Following the explanation of gradient descent, we can now write a solution to get values for B0, B1, and display them as we go along. For this example, we will train for 300 epochs, though you can continue to train as long as you would like.

```
# Initial values
x_values = [1, 2, 4, 3, 5]
y_values = [100000, 125000, 110000, 120000, 120000]
# Perform Stochastic Gradient Descent
# y = mx + c is the same as y = B0 + B1 * x
b0 = 0
b1 = 0
alpha = 0.01 # learning rate
epochs = 300 # an epoch is a complete pass through the data set, i.e. the x/y values.
error = None
print("B0 B1")
for _ in range(0, epochs):
for i in range(0, len(x_values)):
predicted_result = b0 + b1 * x_values[i] # computer calculates an estimate
error = predicted_result - y_values[i] # sees how inaccurate it is
b0 -= alpha * error # lowers the inaccuracy by adjusting according to alpha
b1 -= alpha * error * x_values[i] # same as above- adjust B1 based on alpha
print(str(b0) + " " + str(b1)) # display the results in the terminal
```

Running the above code, you should get the following output:

These are the values for B0 and B1. We can now simply place any set of B0 and B1 values into the graph equation (Y = B0 + B1 * x) and begin to make predictions. Before that, however, it would be useful to see how accurate our line of best fit is and if we’re on track. Using the last calculated values for B0 and B1, we can graph what our line of best fit looks like using the following code- ensure to paste this after the previous code:

```
import matplotlib.pyplot as plt
plt.plot(x_values, y_values, 'bo')
# Calculate the y values for our line of best fit, store them somewhere
# and then graph them:
best_fit_y_values = []
for i in range(0, len(x_values)):
best_fit_y_values.append(100615.92742500186 +
x_values[i] * 4276.83798121538)
plt.plot(x_values, best_fit_y_values)
plt.show()
```

This should produce the following graph:

The line of best fit is fairly accurate here, and isn’t much closer to one set of points than the other, so we can use this in our prediction calculations. By placing our found values into the Y = B0 + B1 * x equation, we can predict what sales will look like in 10 years:

```
100615.92742500186 + 10 * 4276.83798121538
143384.30723715568
```

We can therefore say that in 10 years, sales should at least be around 143,384. If you train your dataset for less or more epochs, you will obtain a different result.
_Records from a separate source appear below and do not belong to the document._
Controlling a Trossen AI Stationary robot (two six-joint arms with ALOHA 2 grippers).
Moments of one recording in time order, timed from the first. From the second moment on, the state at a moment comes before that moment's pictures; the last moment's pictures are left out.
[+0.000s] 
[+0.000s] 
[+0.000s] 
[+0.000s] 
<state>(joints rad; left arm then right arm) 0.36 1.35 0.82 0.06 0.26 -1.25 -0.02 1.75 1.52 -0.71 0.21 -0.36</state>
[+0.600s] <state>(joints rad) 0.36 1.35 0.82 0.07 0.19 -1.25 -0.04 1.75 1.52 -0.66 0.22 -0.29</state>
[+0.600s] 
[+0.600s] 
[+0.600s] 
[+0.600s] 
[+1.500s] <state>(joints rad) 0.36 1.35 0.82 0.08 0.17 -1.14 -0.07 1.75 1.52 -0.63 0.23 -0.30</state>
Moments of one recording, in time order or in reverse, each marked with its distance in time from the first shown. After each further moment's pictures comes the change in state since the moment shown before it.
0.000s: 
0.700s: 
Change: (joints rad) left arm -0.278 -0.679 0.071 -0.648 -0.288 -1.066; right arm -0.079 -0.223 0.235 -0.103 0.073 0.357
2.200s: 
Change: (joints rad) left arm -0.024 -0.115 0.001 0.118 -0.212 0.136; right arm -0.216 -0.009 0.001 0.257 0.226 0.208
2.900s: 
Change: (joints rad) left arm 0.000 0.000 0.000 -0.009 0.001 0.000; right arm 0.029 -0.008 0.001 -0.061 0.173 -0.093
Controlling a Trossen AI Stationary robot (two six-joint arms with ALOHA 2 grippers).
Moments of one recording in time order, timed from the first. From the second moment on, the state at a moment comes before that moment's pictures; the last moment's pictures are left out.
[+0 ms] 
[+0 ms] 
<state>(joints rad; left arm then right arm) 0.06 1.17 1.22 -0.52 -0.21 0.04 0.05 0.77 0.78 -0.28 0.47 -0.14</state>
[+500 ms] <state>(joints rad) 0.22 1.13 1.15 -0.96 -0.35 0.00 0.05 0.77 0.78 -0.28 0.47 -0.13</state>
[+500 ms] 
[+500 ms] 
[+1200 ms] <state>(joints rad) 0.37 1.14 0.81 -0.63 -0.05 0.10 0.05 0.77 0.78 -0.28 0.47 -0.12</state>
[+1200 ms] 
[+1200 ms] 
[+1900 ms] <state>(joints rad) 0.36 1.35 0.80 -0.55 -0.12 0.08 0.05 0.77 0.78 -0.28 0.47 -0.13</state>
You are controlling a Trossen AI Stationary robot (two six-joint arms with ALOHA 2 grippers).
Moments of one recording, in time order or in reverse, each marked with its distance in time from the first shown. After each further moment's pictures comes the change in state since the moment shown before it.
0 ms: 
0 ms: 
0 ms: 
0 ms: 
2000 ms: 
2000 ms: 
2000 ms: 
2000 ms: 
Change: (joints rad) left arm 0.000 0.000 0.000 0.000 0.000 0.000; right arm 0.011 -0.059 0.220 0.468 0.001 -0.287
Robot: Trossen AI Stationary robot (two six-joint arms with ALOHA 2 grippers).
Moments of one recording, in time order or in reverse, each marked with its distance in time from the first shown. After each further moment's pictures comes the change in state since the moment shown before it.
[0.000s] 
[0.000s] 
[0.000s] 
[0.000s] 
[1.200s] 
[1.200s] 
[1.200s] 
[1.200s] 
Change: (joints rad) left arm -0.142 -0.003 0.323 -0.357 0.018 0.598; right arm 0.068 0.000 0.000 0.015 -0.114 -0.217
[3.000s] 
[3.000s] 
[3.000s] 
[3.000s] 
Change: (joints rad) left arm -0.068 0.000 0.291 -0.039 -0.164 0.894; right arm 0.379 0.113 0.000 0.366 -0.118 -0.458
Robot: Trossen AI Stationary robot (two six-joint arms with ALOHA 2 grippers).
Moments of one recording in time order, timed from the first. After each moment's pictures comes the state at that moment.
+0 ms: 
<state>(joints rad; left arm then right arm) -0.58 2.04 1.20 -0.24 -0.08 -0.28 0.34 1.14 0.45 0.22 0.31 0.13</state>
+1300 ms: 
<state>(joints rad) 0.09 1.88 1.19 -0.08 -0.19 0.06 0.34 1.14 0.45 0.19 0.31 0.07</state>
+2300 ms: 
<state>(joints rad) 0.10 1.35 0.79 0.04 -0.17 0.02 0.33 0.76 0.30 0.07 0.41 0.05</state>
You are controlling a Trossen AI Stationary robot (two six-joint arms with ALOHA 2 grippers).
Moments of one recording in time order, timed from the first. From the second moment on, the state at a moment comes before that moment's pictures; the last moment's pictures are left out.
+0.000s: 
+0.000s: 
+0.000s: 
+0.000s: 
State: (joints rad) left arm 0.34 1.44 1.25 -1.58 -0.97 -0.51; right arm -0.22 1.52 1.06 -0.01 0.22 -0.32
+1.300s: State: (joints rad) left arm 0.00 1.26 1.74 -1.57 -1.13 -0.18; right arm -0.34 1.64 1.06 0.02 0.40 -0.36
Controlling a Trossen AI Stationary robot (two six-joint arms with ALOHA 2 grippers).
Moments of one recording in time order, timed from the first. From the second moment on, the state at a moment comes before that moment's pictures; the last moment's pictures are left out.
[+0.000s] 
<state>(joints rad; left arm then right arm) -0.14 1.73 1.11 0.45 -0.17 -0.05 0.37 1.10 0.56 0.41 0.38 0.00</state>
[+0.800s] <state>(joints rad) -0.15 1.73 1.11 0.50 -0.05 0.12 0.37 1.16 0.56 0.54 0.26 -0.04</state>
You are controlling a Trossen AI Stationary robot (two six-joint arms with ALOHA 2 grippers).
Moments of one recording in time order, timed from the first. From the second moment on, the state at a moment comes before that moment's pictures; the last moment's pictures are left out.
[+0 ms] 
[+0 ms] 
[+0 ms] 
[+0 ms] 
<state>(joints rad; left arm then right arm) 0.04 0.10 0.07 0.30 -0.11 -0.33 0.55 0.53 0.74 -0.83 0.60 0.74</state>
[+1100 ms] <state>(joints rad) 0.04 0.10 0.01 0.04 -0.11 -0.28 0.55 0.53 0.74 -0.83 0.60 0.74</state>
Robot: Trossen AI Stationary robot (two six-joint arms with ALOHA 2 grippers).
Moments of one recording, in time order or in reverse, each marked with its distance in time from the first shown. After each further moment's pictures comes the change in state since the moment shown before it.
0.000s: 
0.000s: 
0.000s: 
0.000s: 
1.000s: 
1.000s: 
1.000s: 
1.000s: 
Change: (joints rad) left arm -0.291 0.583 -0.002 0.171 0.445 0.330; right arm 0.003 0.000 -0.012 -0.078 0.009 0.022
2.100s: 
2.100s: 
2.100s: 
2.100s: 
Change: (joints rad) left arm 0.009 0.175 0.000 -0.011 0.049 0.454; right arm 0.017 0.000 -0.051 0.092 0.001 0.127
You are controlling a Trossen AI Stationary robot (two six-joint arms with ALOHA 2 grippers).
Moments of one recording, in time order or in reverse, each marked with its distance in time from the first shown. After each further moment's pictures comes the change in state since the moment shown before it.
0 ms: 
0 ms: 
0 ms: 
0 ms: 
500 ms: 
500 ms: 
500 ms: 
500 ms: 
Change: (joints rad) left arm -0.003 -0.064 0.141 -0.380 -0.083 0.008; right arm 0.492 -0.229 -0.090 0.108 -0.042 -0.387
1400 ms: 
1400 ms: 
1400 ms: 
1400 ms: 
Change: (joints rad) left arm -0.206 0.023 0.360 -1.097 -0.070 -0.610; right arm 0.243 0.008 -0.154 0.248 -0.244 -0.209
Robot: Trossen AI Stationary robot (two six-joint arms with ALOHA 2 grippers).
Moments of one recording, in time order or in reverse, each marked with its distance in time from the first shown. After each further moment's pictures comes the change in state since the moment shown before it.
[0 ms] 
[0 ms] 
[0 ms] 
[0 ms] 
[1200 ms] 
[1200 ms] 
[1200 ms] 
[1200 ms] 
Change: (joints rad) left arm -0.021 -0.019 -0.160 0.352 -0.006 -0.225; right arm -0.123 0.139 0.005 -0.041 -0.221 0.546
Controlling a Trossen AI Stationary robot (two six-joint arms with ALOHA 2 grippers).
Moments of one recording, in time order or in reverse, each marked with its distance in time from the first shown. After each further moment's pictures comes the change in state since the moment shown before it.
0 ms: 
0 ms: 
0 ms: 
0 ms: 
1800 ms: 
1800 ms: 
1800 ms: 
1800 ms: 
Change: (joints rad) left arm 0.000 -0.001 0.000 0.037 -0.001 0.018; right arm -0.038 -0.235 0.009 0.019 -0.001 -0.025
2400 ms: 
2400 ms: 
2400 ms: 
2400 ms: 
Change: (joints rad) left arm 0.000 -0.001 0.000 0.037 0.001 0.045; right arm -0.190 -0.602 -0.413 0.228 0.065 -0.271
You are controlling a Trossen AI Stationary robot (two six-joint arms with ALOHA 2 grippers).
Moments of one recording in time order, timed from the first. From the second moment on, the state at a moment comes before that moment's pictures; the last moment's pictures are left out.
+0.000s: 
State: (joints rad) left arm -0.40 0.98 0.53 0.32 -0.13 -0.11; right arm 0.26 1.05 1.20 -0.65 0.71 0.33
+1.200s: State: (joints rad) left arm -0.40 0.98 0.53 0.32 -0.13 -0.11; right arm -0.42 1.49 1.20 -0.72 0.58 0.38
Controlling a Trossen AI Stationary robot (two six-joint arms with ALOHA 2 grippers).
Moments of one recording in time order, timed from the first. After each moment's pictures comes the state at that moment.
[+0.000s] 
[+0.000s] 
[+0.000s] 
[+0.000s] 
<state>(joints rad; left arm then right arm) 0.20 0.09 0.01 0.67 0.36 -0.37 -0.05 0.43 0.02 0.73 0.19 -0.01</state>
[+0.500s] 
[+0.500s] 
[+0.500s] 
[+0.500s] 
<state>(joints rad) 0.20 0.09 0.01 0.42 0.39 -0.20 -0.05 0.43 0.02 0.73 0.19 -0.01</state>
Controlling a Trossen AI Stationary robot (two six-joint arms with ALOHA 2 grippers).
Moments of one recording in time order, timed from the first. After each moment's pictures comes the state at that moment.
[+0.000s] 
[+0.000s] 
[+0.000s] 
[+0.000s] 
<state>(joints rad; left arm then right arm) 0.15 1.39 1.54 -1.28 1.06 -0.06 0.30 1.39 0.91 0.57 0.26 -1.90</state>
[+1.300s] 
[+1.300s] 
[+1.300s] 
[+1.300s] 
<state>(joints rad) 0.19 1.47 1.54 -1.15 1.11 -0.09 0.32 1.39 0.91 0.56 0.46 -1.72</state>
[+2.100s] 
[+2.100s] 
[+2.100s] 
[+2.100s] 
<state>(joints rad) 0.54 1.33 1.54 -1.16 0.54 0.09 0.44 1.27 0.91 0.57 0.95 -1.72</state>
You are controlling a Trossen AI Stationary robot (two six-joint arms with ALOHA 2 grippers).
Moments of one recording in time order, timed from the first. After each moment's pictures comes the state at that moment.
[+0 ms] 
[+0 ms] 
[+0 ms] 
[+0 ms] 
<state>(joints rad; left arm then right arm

Bear in mind that the line of best fit merely gives a prediction based on existing data. It cannot be said that the sales predicted in 10 years' time will be the actual sales in 10 years' time. It may be more or less due to various factors, but the prediction helps greatly for those who need to plan. As an example, in the real world, linear regression is often used to predict population sizes and allocate/budget resources accordingly.